» **PROBLEM TO SOLVE**
Write the lines below out exactly, dropping each picture.

(Beginning of COLLECTED MATERIAL)

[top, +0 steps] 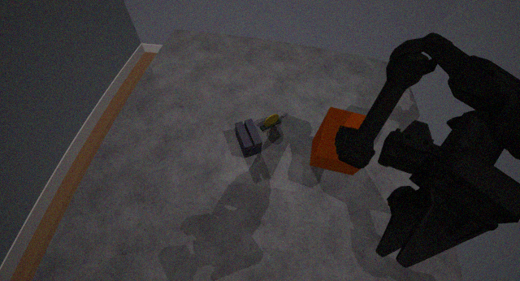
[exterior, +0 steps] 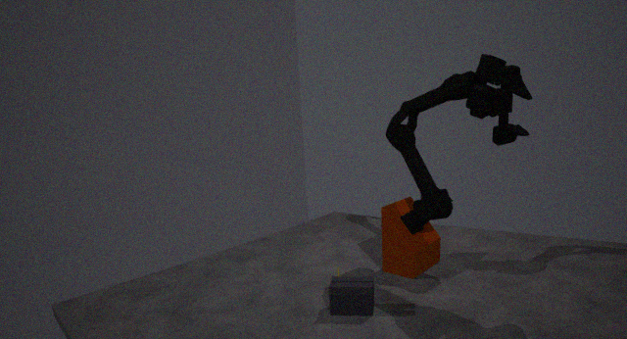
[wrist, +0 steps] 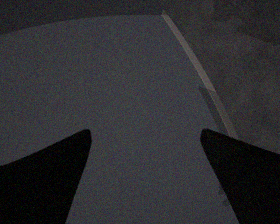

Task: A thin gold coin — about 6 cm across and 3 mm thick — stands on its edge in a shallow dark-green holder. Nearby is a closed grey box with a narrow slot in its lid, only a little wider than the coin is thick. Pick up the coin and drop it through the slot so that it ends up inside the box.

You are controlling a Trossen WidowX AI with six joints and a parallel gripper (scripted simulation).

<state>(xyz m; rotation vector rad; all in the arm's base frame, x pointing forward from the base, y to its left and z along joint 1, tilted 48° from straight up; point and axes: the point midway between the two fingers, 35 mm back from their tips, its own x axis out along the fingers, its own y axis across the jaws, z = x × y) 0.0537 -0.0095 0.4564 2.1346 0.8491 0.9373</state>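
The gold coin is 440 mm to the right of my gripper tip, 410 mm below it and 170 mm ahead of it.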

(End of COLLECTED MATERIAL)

» **SOLVED EXERCISE**
[top, +0 steps] 
[exterior, +0 steps] 
[wrist, +0 steps] 

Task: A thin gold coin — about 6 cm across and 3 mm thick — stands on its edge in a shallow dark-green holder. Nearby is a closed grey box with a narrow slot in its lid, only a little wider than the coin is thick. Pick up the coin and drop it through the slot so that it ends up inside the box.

You are controlling a Trossen WidowX AI with six joints and a parallel gripper (scripted simulation).

<state>(xyz m; rotation vector rad; all in the arm's base frame, x pointing forward from the base, y to its left and z along joint 1, tilted 48° from straight up; point and axes: the point midway between the two fingers, 35 mm back from their tips, its own x axis out along the fingers, its own y axis across the jaws, z = x × y) 0.0537 -0.0095 0.4564 2.1346 0.8491 0.9373</state>
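The gold coin is 440 mm to the right of my gripper tip, 410 mm below it and 170 mm ahead of it.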

That concludes the exercise.